A Randomized, Double-Blind, Placebo-Controlled, Multicenter Study to Assess the Efficacy and Safety of Topiramate Controlled-Release in the Treatment of Obese, Type 2 Diabetic Patients

Abstract

Objective: This is a randomized, placebo-controlled study of the weight loss efficacy and safety of a controlled-release (CR) formulation of topiramate in overweight and obese patients with type 2 diabetes, treated with diet and exercise alone, or in combination with metformin.

Research Design and Methods: Patients with type 2 diabetes, BMI ≥27, with HbA_1c >6.5% and <11.0%, treated with diet and exercise alone or in combination with metformin monotherapy were enrolled. Patients were randomized to placebo or topiramate CR titrated up to 175 mg/d. Treatment consisted of a 7-week titration phase followed by a 9-week maintenance phase.

Results: A total of 111 subjects were randomized and analyzed. By the end of week 16, patients in the placebo and topiramate groups lost 2.5 kg and 6.0 kg, which represented 2.3% and 5.8%, respectively, of their baseline body weight (P<0.001 vs placebo). HbA_1c improved from a baseline of 7.4% in the placebo and 7.6% in the topiramate groups to 7.1% and 6.7% respectively, representing a 0.4%, and 0.9% reduction from baseline (P<0.001 vs. placebo). Topiramate also significantly reduced blood pressure and urinary albumin excretion. Adverse events were predominantly neuropsychiatric, or central and peripheral nervous system-related.

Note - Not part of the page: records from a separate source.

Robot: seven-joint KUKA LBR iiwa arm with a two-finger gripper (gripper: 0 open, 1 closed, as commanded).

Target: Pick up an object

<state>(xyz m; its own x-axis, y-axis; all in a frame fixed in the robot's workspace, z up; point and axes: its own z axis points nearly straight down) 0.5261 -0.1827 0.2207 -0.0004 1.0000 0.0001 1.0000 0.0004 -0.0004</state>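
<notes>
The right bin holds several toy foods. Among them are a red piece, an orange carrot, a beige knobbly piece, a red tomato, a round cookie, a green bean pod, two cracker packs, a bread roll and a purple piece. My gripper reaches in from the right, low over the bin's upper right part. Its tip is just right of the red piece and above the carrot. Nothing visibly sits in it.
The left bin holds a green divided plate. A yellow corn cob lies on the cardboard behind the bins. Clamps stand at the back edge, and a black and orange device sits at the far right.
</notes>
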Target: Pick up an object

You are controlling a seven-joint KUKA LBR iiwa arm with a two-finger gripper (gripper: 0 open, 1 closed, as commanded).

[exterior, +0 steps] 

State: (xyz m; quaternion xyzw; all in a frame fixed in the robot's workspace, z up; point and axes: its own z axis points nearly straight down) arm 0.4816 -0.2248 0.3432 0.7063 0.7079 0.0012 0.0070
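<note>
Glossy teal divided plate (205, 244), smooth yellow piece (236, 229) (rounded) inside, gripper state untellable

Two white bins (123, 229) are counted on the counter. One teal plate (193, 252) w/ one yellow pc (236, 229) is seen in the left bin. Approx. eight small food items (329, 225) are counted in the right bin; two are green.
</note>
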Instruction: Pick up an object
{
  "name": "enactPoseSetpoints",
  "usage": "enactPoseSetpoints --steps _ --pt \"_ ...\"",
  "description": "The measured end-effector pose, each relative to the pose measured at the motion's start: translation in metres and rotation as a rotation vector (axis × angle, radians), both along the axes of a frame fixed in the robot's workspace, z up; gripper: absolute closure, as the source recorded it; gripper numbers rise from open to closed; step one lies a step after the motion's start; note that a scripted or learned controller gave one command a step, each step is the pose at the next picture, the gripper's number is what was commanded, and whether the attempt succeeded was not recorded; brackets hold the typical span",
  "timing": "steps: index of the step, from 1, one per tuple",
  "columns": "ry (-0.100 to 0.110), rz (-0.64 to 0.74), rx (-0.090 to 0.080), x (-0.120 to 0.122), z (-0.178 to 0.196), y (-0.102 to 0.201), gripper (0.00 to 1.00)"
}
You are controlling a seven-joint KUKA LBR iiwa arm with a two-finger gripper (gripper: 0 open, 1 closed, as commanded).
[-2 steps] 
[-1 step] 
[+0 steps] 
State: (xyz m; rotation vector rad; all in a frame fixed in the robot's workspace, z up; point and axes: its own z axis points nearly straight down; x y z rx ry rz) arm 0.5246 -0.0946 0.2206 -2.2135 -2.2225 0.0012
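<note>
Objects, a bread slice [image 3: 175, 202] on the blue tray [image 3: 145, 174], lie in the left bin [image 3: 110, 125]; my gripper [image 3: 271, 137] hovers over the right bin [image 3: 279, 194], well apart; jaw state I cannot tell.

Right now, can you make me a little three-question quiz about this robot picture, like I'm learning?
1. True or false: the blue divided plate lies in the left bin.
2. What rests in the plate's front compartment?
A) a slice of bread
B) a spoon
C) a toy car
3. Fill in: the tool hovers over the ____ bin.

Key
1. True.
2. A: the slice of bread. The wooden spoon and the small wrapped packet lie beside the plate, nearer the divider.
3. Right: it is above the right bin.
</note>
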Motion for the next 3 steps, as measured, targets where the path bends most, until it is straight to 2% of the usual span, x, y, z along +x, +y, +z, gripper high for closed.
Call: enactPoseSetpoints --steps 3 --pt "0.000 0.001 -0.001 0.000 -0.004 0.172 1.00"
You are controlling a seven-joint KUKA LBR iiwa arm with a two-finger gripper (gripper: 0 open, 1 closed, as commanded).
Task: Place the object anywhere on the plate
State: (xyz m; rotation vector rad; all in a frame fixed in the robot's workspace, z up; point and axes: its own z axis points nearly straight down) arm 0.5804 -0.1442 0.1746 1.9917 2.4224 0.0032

Conclusion: Topiramate CR treatment produced significant weight loss and meaningful improvements in HbA_1c and blood pressure in obese patients with type 2 diabetes mellitus treated with diet and exercise or in combination with metformin. However, the CNS and psychiatric adverse event profile of topiramate CR makes it unsuitable for the treatment of obesity and diabetes.

Conclusion: The study has been registered at www.ClinicalTrials.gov, identifier NCT00231647.